There is no serial/date on the back of the watch which makes me think it's not a re issue as all the newer ones have that info, after doing a little research it looks like CWC in the late 90s made some non serialized unissued divers maybe it's from that batch?

the bezel is 60 click

the only thing making me think otherwise is when I received the watch yesterday and put some light on the fade the dial glows pretty strong that it seems like it shouldn't be tritium and it has lume on it. Which is why I'm confused

anyone have any ideas?

here is a link to images of the watch



http://imgur.com/RAsmddm


Thanks so much!


----------



## eezy (Apr 13, 2018)

Silvermans have been selling new, unissued watches for years to almost the same spec as the issued watches.
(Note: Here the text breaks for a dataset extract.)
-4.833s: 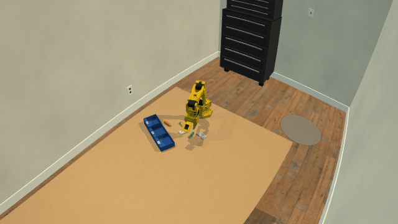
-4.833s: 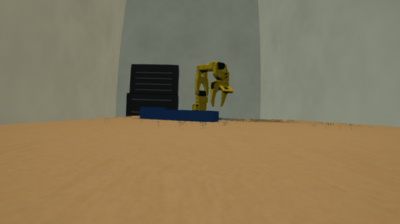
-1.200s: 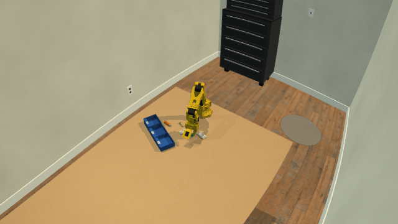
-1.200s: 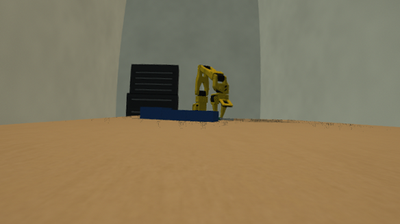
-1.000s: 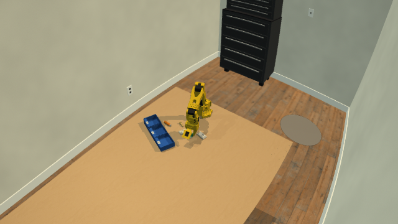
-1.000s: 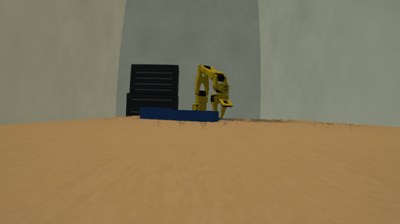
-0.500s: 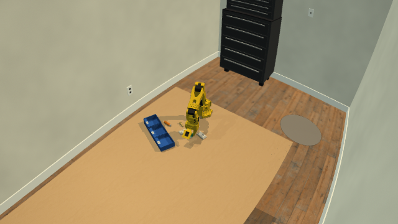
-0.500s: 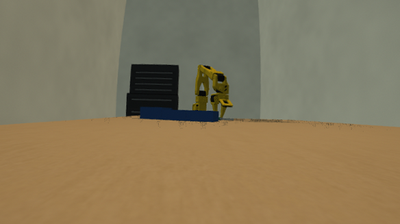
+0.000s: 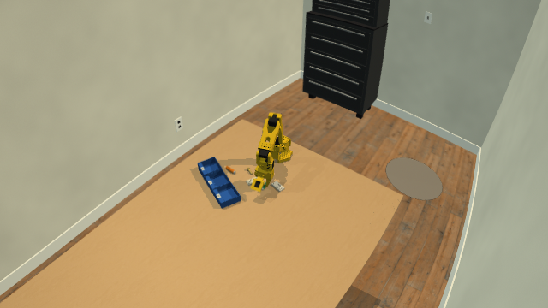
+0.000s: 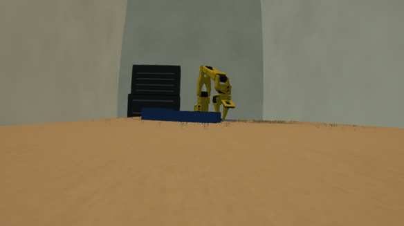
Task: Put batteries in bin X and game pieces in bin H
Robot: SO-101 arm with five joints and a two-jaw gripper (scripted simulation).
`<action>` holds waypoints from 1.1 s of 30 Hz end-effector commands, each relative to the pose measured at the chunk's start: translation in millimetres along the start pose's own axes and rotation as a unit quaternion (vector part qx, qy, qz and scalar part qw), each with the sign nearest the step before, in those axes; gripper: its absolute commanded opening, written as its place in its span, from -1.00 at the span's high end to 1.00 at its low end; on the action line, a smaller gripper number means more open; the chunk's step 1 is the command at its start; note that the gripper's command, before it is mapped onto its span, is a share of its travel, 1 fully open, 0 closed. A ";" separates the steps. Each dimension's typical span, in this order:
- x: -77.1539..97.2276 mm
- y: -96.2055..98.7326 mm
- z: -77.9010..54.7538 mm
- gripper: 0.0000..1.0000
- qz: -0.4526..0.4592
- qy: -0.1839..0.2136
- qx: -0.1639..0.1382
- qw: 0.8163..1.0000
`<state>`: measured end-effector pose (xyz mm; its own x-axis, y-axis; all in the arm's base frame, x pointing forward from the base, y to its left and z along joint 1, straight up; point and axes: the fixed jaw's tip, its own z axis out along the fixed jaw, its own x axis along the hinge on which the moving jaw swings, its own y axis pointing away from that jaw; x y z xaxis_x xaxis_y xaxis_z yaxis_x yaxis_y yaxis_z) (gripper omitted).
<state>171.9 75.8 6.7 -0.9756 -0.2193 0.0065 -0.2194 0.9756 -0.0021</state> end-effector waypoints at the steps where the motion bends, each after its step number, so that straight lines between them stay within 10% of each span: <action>1: -2.5 2.4 -2.8 1.00 -0.009 -0.010 -0.002 1.000; 33: -2.1 -1.8 -49.0 1.00 -0.009 -0.011 -0.002 1.000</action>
<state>166.6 73.5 43.7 -0.9697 -0.2382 0.0545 -0.2390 0.9710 -0.0084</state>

Yours has no issue date so not military issue. Even Silvermans 'Reissues' have a date on (that they were reissued).

They also added a 'T' to the dial for authenticity but used luminova on some watches.

Quote - ''Luminova markings (Tritium paint no longer used in production since early 2000s). ''


----------



## Rmfn33 (May 23, 2020)

eezy said:


> Silvermans have been selling new, unissued watches for years to almost the same spec as the issued watches.
> 
> Yours has no issue date so not military issue. Even Silvermans 'Reissues' have a date on (that they were reissued).
> 
> ...


 Thank you for the info!

I knew that Silvermans was selling "Reissues" with the T but were really Luminova markings.. but I thought they all had the date now.. maybe this one was made prior to them adding the date serial?

Not sure..

CWC actually just got back to me via Instagram which I'm surprised they answered me.. they said its most likely a late 90s model which I had assumed but didn't comment on the Bright Lume shot.


----------



## JoT (Aug 12, 2003)

The good news is the watch is a CWC

The bad news is that it has not been issued but that's not unusual as most haven't been issued, the fact the serviceman bought it himself seems to verify this

I have one with exactly the same markings on the back.

It still might still be tritium paint, as the half-life of tritium is only 12 years or so you lume will only be about one-quarter as bright as when it was new, however when you shine strong light / UV / sunlight on the lume it will still fluoresce but will quickly fade


----------